• AIM OF THE EXERCISE:
Please report each line in the material below that includes "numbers".

──────

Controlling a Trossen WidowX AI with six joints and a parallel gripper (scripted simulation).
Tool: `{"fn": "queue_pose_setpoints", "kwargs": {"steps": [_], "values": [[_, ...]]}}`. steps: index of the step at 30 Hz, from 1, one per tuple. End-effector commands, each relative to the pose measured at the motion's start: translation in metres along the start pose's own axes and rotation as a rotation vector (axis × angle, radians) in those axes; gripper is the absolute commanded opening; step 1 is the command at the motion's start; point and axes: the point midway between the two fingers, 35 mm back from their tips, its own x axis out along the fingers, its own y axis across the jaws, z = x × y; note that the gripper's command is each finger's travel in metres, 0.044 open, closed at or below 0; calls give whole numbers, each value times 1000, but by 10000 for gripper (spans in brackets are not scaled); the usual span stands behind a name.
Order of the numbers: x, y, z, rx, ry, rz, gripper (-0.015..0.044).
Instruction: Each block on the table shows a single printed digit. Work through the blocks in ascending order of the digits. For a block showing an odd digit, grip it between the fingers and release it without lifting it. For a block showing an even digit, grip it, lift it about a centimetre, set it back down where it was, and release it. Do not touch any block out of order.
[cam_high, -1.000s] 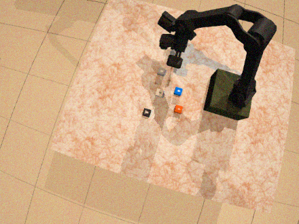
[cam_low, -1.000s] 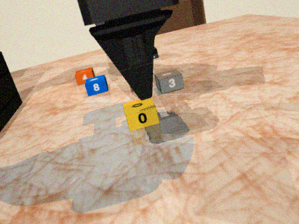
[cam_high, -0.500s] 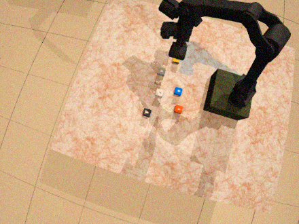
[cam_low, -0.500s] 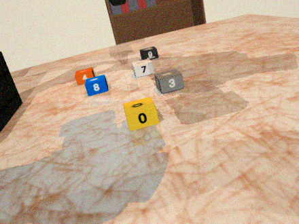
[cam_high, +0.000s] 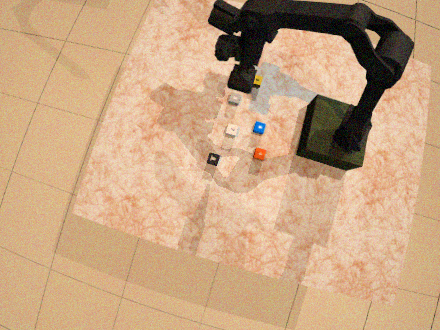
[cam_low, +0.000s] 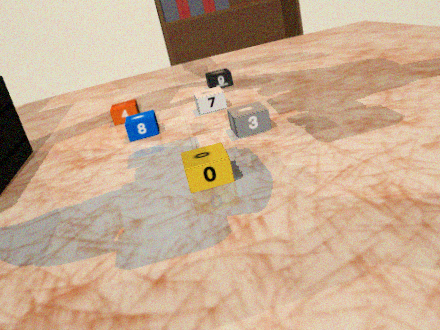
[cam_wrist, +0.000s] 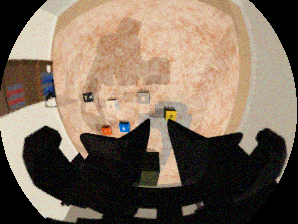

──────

• SOLUTION TO THIS PROBLEM:
Tool: `{"fn": "queue_pose_setpoints", "kwargs": {"steps": [_], "values": [[_, ...]]}}`. steps: index of the step at 30 Hz, from 1, one per tuple. End-effector commands, each relative to the pose measured at the motion's start: translation in metres along the start pose's own axes and rotation as a rotation vector (axis × angle, radians) in those axes; gripper is the absolute commanded opening; step 1 is the command at the motion's start; point and axes: the point midway between the two fingers, 35 mm back from their tips, its own x axis out along the fingers, its own y axis across the jaws, z = x × y; note that the gripper's command is each finger's travel in metres, 0.044 open, closed at or below 0; calls give whole numbers, each value times 1000, but by 10000 for gripper (spans in brackets are not scaled); the usual span stands behind a name.
Order of the numbers: x, y, z, rx, ry, rz, gripper (-0.015..0.044).

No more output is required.